Atarimaster wrote:Hello,
for some time now, I have been wondering: Is there a handy, easy-to-understand definition of the term »minimum error map projection« resp. »low-error« (as used by Canters)?
Low-error indicates an effort to reduce error compared to other, similar projections, but without trying to claim that the results are the best. Since there are no rigorous criteria for this, the term is used loosely and sometimes irresponsibly.
Minimum-error, formally, means that the developer has
proved, mathematically, that there is no way to get better results given the design constraints. Many of these projections have been devised, including Clarke’s perspective azimuthal, Tissot’s optimization of Albers, and Eisenlohr’s epicycloidal.
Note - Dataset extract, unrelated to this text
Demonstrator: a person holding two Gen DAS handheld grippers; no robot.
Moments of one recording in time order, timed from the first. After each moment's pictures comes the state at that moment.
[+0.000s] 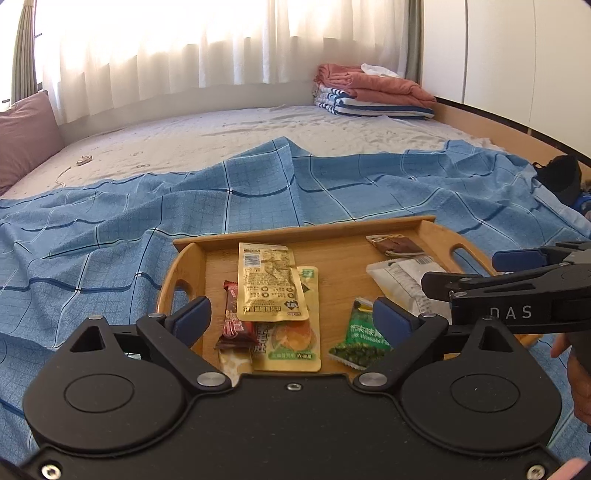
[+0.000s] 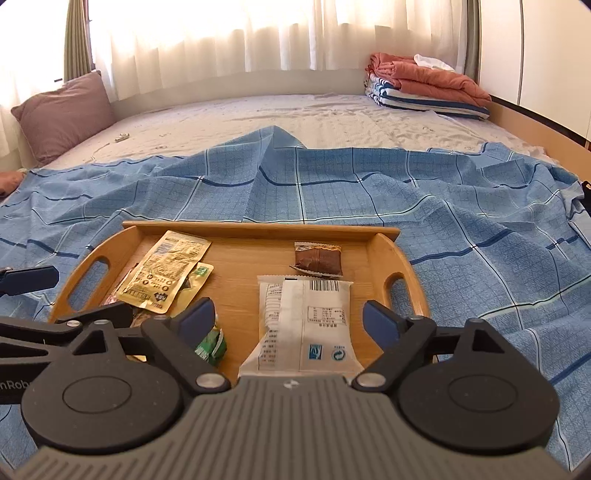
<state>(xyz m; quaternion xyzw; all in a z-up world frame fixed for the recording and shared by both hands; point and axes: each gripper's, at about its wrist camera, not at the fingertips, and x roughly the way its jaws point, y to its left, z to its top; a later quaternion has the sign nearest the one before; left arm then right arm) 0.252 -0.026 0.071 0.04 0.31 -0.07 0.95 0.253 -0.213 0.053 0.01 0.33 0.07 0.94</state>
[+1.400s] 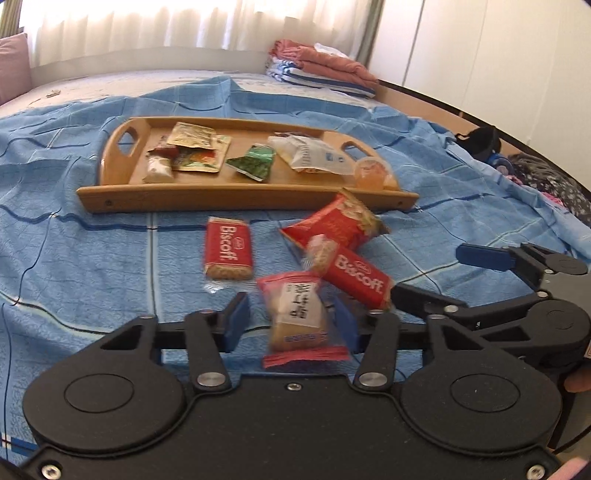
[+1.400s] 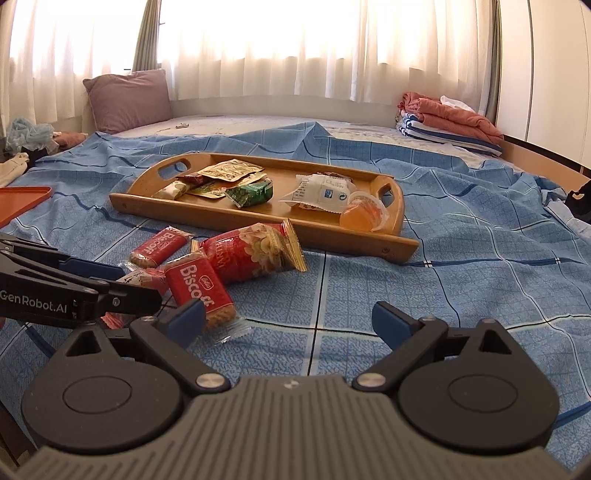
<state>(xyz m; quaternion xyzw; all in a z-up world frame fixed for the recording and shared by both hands) 0.072 -0.042 -0.001 -0.03 0.34 -0.16 0.93 0.049 -0.242 -0.010 -0.05 0.26 0.13 0.96</state>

However, informally, minimum-error may only indicate
algorithmic convergence. That is, the algorithm used to adjust the projection toward minimum error may simply have reached something close to a minimum, resulting in an empirical solution. The solution may not be
the minimum for any of three distinct reasons:
- The algorithm actually only found a local minimum instead of the global minimum;
- The algorithm does come very close to the true minimum, but due to computational constraints such as round-off error or the need to terminate the calculation in some reasonable time, the true minimum is not reached; or,
- The formulation is only an approximation such that, even in the absence of computational constraints, the true minimum would not be reached.
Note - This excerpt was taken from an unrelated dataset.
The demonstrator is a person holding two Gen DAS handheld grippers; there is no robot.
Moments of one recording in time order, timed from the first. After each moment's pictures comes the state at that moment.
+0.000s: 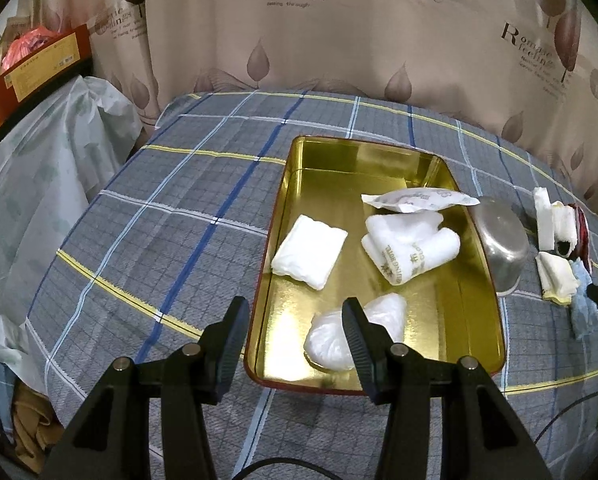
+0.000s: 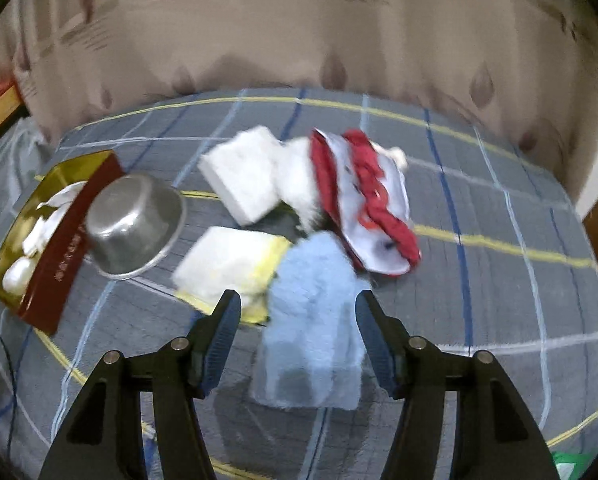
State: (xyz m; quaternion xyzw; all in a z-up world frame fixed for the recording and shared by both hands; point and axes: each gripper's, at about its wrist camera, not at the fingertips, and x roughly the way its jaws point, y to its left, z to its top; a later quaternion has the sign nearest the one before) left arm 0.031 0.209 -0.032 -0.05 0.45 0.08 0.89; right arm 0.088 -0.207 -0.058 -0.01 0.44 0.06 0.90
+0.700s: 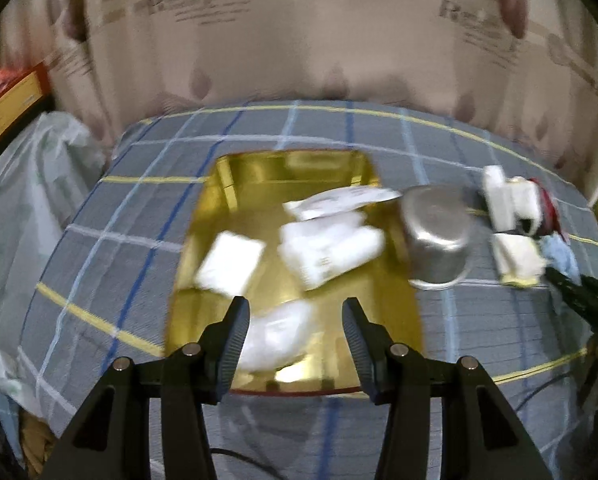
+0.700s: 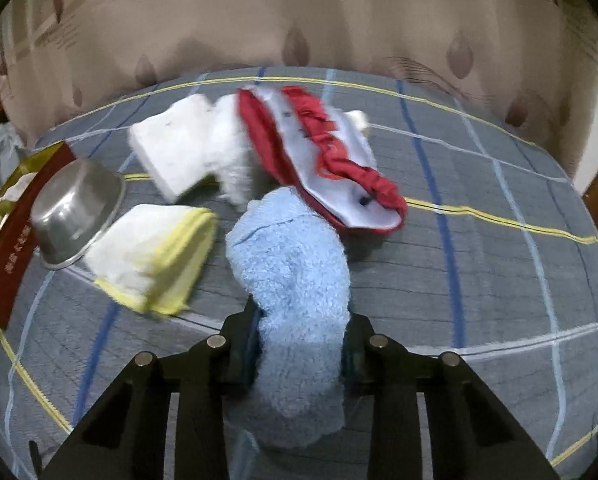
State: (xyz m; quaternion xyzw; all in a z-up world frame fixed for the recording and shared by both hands) left arm 0.041 0.142 -0.014 -0.01 0.45 0.01 0.89; right arm 0.094 -0.243 -0.106 0.00 0.44 0.04 0.90
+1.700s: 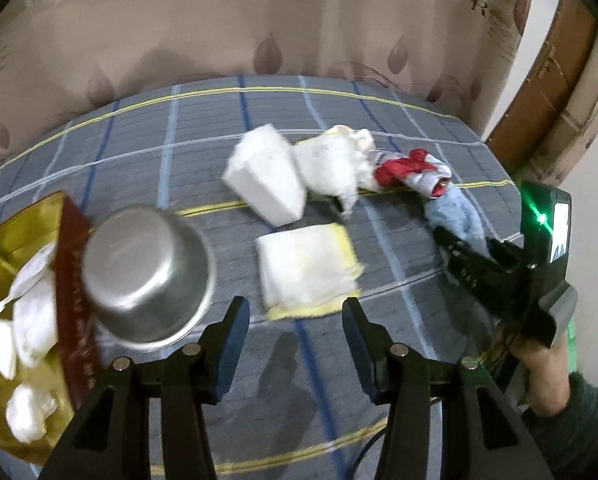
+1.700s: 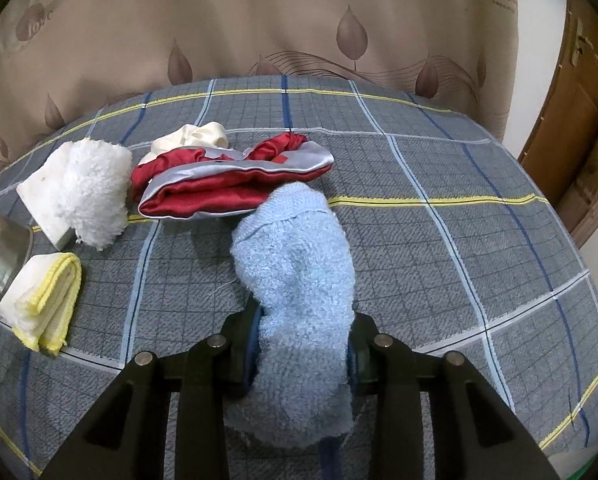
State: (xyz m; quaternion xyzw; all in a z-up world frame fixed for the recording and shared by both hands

I am not aware of any published projections that are characterized by (1), though, due to the complexity of guaranteeing a global minimum in numeric processes, presumably several published projections would be found to suffer this deficiency if they underwent lengthy analysis.
Any projection that uses numeric minimization techniques is characterized by (2), including the “minimum-error” projections by Canters, Snyder, Laskowski, and many others.
As for (3), Snyder’s “GS50” projection is a fine example. In this case, Snyder did not construct a continuous level curve of scale around the region of interest, which would have qualified the projection as a true, formal, minimum-error projection. Instead, he used complex polynomials to approximate such a boundary. Hence this projection is subject to (2) as well, and very likely also (1). On the other hand, even if he had constructed a continuous boundary, the improvements would be marginal.
Technically, an empirical minimum-error projection is merely low-error, and yet, since rigorous effort went into characterizing constraints and computing the parameters needed to optimize the projection against those constraints, the results don’t normally differ meaningfully from true minimum error.
You sometimes see the term
optimal used as a way of distinguishing empirical minimum-error from analytic minimum-error, where the latter is called optimal. On the other hand, sometimes optimal just means the result of an empirical convergence (such as Lawskowki’s tri-optimal). I prefer to reserve “optimal” to mean the projection satisfies formal minimum-error constraints.
Summing all that up, I would explain the concept as,
You can measure many different properties on the sphere. When you project to the plane, you change the geometry of the surface, which necessarily compromises some measurements. You can choose which measures are more important to you, and you can optimize for those when you project. To do this, you must be clear about the measures you intend to optimize for, and you must be clear about how you characterize deviations in the map from the true measures on the sphere. Then you construct a projection method that minimizes those deviations, by some defensible definition of “minimize”. If your method necessarily arrives at a unique solution that cannot be improved upon for the same measures using the same definitions, then the result is a minimum-error projection for the measurements you chose.
— daan